Wer im Netz surft, schnappt verschiedene Behauptungen über Corona-Impfungen auf. Die Deutsche Presse-Agentur (dpa) hat die vier gängigsten Gerüchte geprüft.
1. Corona-Impfstoffe machen unfruchtbar
Bewertung: falsch.
Menschen, die das behaupten, verweisen auf die vermeintliche Ähnlichkeit zwischen dem Spike-Protein des Coronavirus, mit dem der Erreger an menschliche Zellen andockt, und dem körpereigenen Protein namens Syncytin-1.
Bei gebärfähigen Frauen ist Syncytin-1 etwa für die Bildung der Plazenta verantwortlich, über die der Nachwuchs in der Gebärmutter mit Nährstoffen versorgt wird. Die These: Eine Immunabwehr gegen das Corona-Spike-Protein weite sich auch auf Syncytin-1 aus und verhindere so die Bildung der Plazenta.
Es gebe jedoch überhaupt keine besondere Ähnlichkeit zwischen den beiden Proteinen, so «dass eine Kreuzreaktion des Impfstoffs im Grunde unmöglich ist», sagt die Leiterin der Forschungsgruppe Biochemie und Bioorganische Chemie an der Universität Leipzig, Annette Beck-Sickinger.

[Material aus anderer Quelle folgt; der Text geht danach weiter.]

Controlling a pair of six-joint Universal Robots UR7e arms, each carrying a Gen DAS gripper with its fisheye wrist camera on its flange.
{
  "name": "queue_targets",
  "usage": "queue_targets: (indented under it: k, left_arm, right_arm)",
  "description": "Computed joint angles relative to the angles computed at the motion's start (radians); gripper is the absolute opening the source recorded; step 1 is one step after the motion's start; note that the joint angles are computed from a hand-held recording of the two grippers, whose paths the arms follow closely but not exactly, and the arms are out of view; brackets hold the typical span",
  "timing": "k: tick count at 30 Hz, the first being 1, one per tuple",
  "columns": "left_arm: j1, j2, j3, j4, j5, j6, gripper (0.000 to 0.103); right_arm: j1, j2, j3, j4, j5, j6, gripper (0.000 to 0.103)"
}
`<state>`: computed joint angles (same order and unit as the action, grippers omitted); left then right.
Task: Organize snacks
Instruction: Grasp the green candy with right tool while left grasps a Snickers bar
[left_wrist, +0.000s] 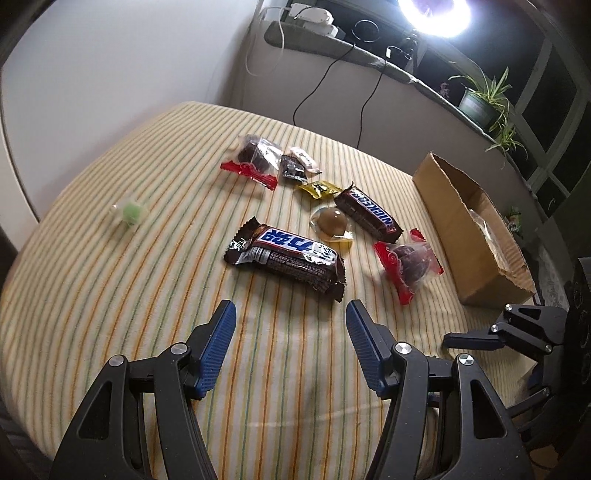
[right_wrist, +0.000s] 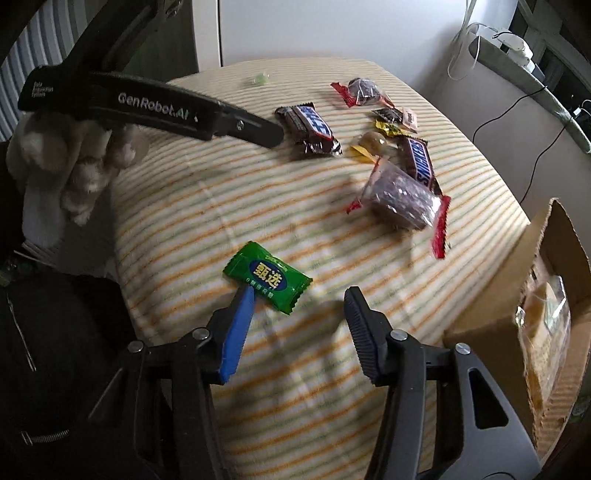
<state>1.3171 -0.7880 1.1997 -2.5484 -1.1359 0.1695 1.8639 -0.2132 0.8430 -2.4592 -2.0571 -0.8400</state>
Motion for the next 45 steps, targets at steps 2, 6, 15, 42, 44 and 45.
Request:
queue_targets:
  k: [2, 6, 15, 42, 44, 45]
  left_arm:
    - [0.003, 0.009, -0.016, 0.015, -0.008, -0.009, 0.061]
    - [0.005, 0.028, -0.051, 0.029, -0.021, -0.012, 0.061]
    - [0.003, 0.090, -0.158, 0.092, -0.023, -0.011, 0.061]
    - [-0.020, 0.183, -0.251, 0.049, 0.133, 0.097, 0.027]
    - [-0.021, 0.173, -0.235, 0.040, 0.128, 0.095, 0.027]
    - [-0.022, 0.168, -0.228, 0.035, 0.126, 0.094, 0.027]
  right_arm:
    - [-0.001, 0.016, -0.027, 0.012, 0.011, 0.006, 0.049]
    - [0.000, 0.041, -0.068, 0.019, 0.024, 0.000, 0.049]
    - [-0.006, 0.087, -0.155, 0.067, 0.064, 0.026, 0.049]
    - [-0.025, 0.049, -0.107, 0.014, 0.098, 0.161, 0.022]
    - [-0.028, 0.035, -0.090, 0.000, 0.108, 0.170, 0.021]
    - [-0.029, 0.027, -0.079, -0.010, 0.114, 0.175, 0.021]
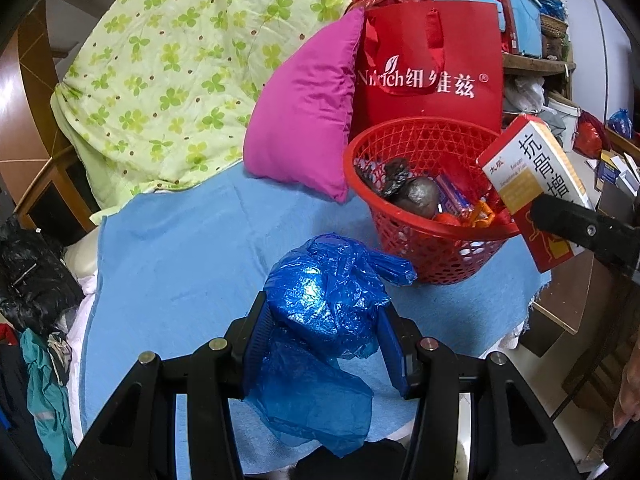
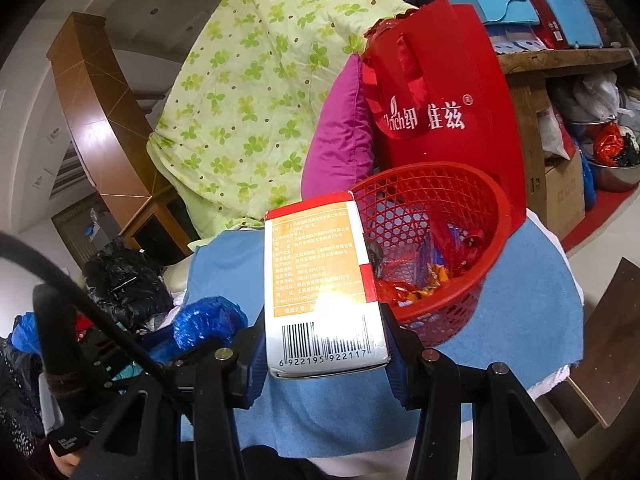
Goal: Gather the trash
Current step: 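Lower the blue bag in the left tool while the right tool lowers the box into the wastebasket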
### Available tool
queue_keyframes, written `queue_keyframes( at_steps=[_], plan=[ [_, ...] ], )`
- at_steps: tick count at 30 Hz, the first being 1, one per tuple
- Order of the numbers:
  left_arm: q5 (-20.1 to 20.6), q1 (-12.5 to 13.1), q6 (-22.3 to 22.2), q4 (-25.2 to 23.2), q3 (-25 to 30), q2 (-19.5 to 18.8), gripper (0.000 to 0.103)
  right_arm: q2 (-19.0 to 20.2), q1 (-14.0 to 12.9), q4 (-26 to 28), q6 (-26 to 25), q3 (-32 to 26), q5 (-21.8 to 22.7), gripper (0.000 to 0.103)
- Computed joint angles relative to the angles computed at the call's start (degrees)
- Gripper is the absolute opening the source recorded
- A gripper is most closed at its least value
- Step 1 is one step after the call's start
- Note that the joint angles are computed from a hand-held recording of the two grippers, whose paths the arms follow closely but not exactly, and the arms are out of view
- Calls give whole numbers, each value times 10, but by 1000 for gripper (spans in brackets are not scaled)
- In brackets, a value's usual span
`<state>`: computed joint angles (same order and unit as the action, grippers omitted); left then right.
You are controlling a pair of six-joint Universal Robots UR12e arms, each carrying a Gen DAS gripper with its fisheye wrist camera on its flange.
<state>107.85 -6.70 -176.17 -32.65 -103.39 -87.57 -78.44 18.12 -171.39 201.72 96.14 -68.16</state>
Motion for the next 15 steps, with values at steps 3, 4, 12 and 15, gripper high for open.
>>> queue_keyframes(
  at_steps=[3, 4, 12, 15],
  plan=[
    [-8, 8, -6, -5, 5, -5, 53, 6, 5, 8, -9, -10, 0, 52],
    [-11, 11, -7, -7, 7, -6, 53, 9, 6, 11, -13, -15, -1, 52],
    [-31, 22, -3, 6, 31, -22, 53, 20, 8, 23, -23, -35, -15, 52],
    [-42, 22, 4, 11, 44, -30, 53, 23, 6, 30, -24, -40, -21, 52]
  ],
)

2. Eine MRNA-Impfung führt zu Genveränderungen
Bewertung: Das ist ausgeschlossen
Bisherige Impfstoffe beinhalten meist abgetötete oder geschwächte Viren oder Teile davon. Die Corona-Mittel von Biontech und Moderna funktionieren anders, nämlich erstmals über die sogenannte mRNA.

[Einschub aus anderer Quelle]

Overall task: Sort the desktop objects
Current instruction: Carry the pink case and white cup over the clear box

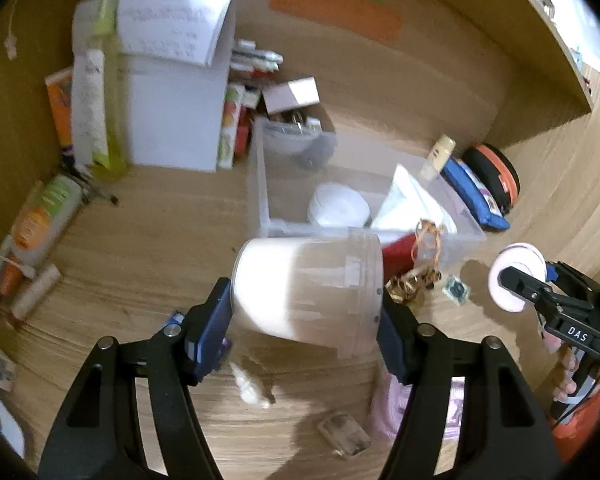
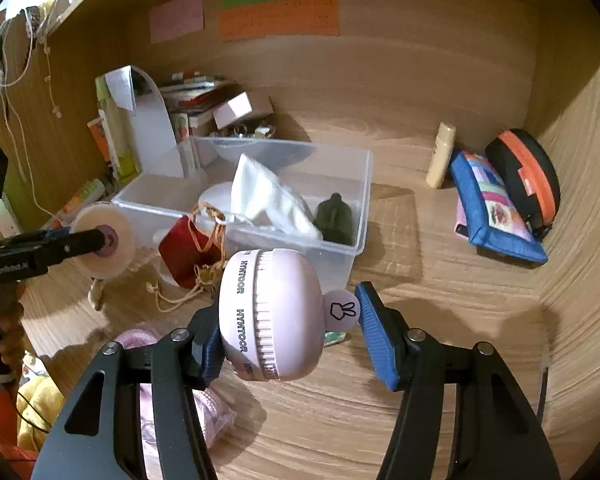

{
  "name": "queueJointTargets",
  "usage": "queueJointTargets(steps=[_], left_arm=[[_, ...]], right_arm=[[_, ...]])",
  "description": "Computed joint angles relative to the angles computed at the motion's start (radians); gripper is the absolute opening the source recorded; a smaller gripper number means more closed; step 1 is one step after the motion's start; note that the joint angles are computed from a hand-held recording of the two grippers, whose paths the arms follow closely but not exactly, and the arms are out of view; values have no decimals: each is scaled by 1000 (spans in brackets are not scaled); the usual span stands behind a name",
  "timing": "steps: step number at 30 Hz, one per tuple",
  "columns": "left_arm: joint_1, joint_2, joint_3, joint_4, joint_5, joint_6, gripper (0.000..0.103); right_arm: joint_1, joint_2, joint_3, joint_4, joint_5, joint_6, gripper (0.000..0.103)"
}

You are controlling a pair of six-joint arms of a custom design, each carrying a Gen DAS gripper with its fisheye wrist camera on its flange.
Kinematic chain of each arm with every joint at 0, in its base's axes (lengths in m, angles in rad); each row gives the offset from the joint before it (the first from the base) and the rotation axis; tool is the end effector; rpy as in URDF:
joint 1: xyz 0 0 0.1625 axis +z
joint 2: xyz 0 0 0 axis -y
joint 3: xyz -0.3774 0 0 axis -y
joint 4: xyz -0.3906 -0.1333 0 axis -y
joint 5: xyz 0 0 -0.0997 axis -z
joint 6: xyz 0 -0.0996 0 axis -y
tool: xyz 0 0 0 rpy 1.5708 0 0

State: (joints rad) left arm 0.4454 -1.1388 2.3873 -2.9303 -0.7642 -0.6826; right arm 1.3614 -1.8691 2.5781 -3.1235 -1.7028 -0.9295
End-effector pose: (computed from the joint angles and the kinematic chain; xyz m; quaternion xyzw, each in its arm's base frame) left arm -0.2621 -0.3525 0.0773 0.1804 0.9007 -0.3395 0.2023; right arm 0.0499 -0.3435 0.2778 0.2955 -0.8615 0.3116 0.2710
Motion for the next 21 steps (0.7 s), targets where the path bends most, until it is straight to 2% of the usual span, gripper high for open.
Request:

Dabei werden keine abgetöteten Sars-CoV-2-Erreger injiziert, sondern nur die Bauanleitung für einen Bestandteil des Virus – das Botenmolekül mRNA. Auf dieser Grundlage stellen die Körperzellen Teile des Viren-Hüllproteins (Spike-Protein) selbst her. Gegen dieses wiederum entwickelt das Immunsystem nun bestimmte Faktoren, sodass es bei einem späteren Kontakt mit dem Coronavirus die Struktur des Proteins wiedererkennen und den Erreger gezielt abwehren kann.
Die Informationen der RNA können dabei nicht in die menschliche DNA eingebaut werden. Das verhindert schon die unterschiedliche chemische Struktur beider. Zudem erreicht die mit der Impfung aufgenommene mRNA gar nicht die Zellkerne, in denen das Erbgut in Form von DNA lagert.

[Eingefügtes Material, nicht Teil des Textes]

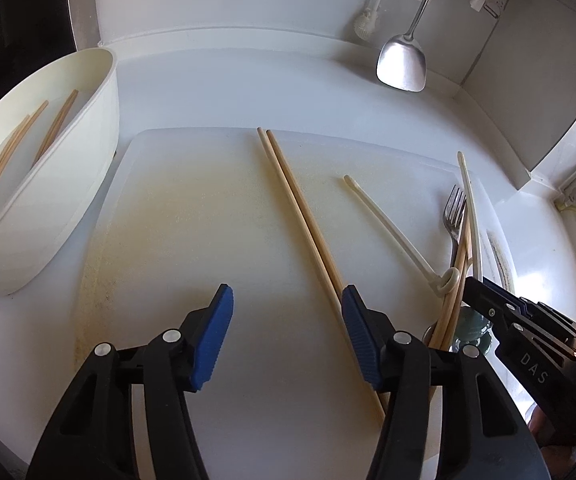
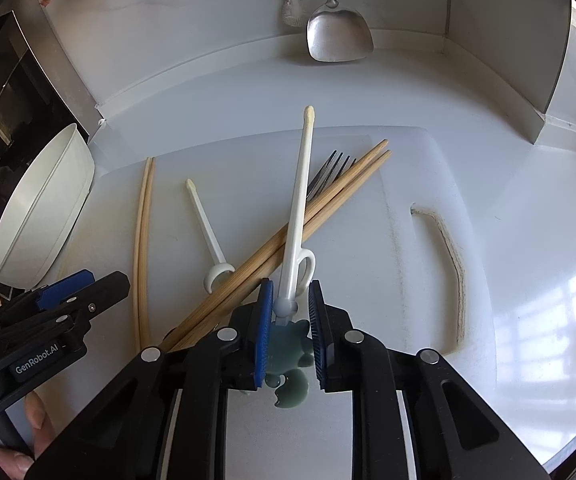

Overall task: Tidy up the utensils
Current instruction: 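Lower the left tool and close it on a wooden chopstick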

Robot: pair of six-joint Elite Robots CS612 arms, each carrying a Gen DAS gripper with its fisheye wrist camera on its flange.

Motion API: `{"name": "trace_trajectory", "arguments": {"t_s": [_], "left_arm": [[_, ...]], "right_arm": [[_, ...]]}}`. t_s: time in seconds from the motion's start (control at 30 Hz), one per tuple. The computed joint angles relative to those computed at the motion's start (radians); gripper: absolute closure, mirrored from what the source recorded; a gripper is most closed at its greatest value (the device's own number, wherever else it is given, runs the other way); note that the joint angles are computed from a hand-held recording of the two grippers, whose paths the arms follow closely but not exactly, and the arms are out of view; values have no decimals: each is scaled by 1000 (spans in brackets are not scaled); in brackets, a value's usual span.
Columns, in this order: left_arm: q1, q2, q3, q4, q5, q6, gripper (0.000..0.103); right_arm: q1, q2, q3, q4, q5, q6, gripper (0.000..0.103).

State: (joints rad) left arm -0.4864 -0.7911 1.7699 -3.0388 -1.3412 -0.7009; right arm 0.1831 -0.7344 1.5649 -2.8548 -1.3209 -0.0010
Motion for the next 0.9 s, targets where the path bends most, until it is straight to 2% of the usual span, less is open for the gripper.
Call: {"name": "trace_trajectory", "arguments": {"t_s": [0.13, 0.2, 0.27, 0.53, 0.7, 0.9], "left_arm": [[-7, 7, -17, 48, 31, 7, 44], [-14, 8, -23, 74, 68, 23, 38], [-19, 6, -32, 119, 103, 26, 27], [7, -4, -2, 85, 63, -34, 29], [-7, -2, -6, 47, 75, -9, 29], [-10, 7, -27, 108, 79, -13, 29]], "right_arm": [[-2, 2, 0, -4, 3, 5, 85], [-2, 2, 0, -5, 3, 2, 85], [-3, 3, -1, -5, 4, 1, 85], [-5, 5, -2, -8, 11, 5, 85], [-6, 5, -1, -9, 12, 4, 85], [-6, 5, -1, -8, 15, 4, 85]]}}
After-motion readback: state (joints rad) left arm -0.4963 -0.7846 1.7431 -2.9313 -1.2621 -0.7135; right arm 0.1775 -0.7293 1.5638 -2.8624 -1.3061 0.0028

3. Sechs Menschen starben am Biontech-Impfstoff
Bewertung: falsch.
An der Phase-3-Studie von Biontech nahmen 43'448 Menschen teil. Im Studienzeitraum zwischen Ende April und Mitte November 2020 starben sechs der Teilnehmer – allerdings nicht an der Impfung.
«Alle Todesfälle stellen Ereignisse dar, die in der allgemeinen Bevölkerung der Altersgruppen, in denen sie auftraten, mit einer ähnlichen Rate vorkommen», schreibt die für die US-Zulassung des Präparats zuständige Behörde FDA. «Keinen Zusammenhang» der Fälle mit der Impfstudie sieht auch die europäische Zulassungsbehörde EMA: «Andere Vorerkrankungen waren eher die Todesursache.»
4. Schnelle Zulassung macht den Impfstoff unsicher
Bewertung: falsch.
Anders als etwa in den USA gab es in der EU und in der Schweiz keine Notfallzulassung. Hier setzt man stattdessen auf eine bedingte Marktzulassung. Der Unterschied: Bei einer bedingten Marktzulassung wird umfassender geprüft und die Hersteller tragen mehr Verantwortung für die Sicherheit des Medikaments.
Angesicht der Pandemie-Lage wurde der Zulassungsprozess für die Corona-Impfstoffe allerdings beschleunigt – es gilt ein sogenanntes Rolling-Review-Verfahren. Dabei können Arzneimittelhersteller schon vor dem vollständigen Zulassungsantrag einzelne Berichte über die Qualität, Unbedenklichkeit und Wirksamkeit ihres Präparats einreichen statt erst am Schluss. Das macht das Verfahren schneller, aber nicht unsicherer.